Les pintades, les oies et le renard

J'ai écrit ça au lycée, pour le cours de français, je suis tombée dessus cet après-midi et comme je l'ai trouvée drôle, j'ai décidé de vous la faire partager... Je pense que le sujet était un truc du genre : " prenez une morale de La Fontaine et réécrivez la fable. " Alors, j'étais hors-sujet ou pas ?




Il y avait, dans une contrée lointaine, une ferme, dont le paysan, très pauvre, n'avait pu doter que de pintades et d'oies.
Les pintades formaient un groupe d'élite qui faisait régner l'ordre dans la basse-cour. Très douées dans l'art de la propagande, elles s'y employaient toute la journée et avec le plus grand zèle afin de maintenir le joug qu'elles exerçaient sur les oies. Je vais tâcher de vous traduire ce qu'elles disaient, dans la mesure du possible. Le langage des pintades est mille fois plus fin et précis que le français, aussi ne pourrais-je vous donner qu'une idée générale de leur discours. Je laisse le soin au lecteur qui connaîtrait, lui aussi, ce langage, de deviner les subtilités de leur discours dans ma traduction.
Ainsi, criaient-elles aux oies qui les écoutaient dévotement : " Nous ferons subir une déformation faciale à toutes celles qui auraient l'audace de proposer des arguments contre nos façons de faire. " (Mais les pintades le formulaient avec une concision impossible à traduire en français.) Ou bien : " Le volatile qui vous a engendré était à tout le monde, allez donc vous l'approprier. " (Mais elles le disaient d'une manière différente.) Ou encore : " Si les pintades ne sont pas d'une race supérieure, ce sont les autres qui nous sont inférieures. Prouvez-nous donc le contraire. " (Mais elles l'exprimaient avec plus de grandeur et d'absolu.)
Tout ça, pour faire peur et manipuler aisément le troupeau d'oies nonchalant, banal et voire quelque fois un peu idiot avec qui elles habitaient. Mais les pintades, par bonté et parce qu'elles étaient bien supérieurement intelligentes, protégeaient toute la basse-cour des prédateurs, et ce rien qu'avec leurs discours. Aussi, personne ne disait rien.

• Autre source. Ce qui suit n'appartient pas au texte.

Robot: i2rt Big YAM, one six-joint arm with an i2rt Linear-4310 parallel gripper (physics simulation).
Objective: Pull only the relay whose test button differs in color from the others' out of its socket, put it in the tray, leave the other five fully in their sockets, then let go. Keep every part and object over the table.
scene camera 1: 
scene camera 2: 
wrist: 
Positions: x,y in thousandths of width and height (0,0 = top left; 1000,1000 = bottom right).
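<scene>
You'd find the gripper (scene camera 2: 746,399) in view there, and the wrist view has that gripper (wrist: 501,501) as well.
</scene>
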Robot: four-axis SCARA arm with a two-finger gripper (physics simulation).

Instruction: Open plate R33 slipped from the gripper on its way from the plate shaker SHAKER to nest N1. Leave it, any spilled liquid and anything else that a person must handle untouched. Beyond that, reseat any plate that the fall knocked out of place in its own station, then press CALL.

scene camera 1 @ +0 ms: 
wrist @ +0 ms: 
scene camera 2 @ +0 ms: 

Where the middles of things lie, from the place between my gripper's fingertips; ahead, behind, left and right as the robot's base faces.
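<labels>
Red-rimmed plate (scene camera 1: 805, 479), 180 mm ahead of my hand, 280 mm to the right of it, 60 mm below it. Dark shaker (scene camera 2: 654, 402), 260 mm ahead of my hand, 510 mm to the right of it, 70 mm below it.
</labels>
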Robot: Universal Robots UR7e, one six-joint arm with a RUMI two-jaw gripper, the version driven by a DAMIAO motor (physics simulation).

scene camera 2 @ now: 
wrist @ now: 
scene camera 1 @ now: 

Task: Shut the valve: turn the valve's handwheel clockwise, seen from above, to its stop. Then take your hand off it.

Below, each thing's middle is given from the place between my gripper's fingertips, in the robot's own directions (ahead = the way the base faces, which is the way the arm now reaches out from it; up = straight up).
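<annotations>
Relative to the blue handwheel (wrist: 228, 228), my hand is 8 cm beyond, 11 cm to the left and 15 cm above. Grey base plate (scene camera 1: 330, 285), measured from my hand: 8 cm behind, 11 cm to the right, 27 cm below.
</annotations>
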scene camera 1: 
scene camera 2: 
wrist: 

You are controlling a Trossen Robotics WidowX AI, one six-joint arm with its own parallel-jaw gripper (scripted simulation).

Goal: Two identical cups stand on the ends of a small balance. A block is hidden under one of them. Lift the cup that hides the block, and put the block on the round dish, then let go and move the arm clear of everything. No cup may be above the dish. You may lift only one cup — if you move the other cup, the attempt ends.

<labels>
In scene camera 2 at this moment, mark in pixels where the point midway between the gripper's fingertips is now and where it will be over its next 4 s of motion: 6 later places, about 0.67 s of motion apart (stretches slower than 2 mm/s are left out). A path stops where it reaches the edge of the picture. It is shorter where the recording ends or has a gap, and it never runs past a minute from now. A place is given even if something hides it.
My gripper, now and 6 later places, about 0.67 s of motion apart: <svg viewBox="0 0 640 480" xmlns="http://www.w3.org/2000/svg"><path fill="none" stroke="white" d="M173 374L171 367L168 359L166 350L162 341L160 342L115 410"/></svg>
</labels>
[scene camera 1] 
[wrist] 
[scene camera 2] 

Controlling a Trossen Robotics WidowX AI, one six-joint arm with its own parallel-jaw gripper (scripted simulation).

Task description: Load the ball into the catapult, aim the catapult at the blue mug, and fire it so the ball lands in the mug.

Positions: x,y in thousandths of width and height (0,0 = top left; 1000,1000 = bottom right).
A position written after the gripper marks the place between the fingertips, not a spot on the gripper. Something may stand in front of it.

Non loin de là, vivait un renard. Il venait d'arriver dans la région et ne connaissait pas très bien les environs. Il avait essayé d'attraper les poules de toutes les fermes du canton, malheureusement pour lui, toutes étaient bien gardées par les chiens des fermiers, aussi n'avait-il rien pris. Son ventre le poussa jusqu'à la ferme des pintades et des oies, où il vit sa dernière chance. Il n'y avait pas de chien, le fermier était partit se coucher, aussi s'approcha-t-il du grillage de la basse-cour et écouta ce qui se passait.
À peine eut-il entendu les pintades parler qu'il fut pris d'une terreur effroyable. Leur discours suffit à le décourager. Alors, voyant passer une oie, seule, se dandinant en cadence sur son derrière, avec un air un peu bêta, il se dit qu'il avait sûrement sa chance avec un animal pareil et il lui sauta dessus pour la dévorer.
Il n'avait toutefois pas prévu, après avoir entendu les pintades, que l'oie se défende, ni même qu'elle se défende si bien ! Elle le pinça de part en part et si fort, qu'il dut prendre la fuite et retourner se terrer dans son terrier, la queue entre les jambes. 

Mais son ventre criait toujours famine ! Alors, poussé par l'instinct de survie, à grand renfort de courage, il osa s'attaquer à une pintade, boiteuse, seule, coincée au fond d'une ruelle sombre.

Et fort encouragé par ce meurtre facile, les décima toutes.


Les gens sans bruits sont dangereux, il n'en n'est pas ainsi des autres.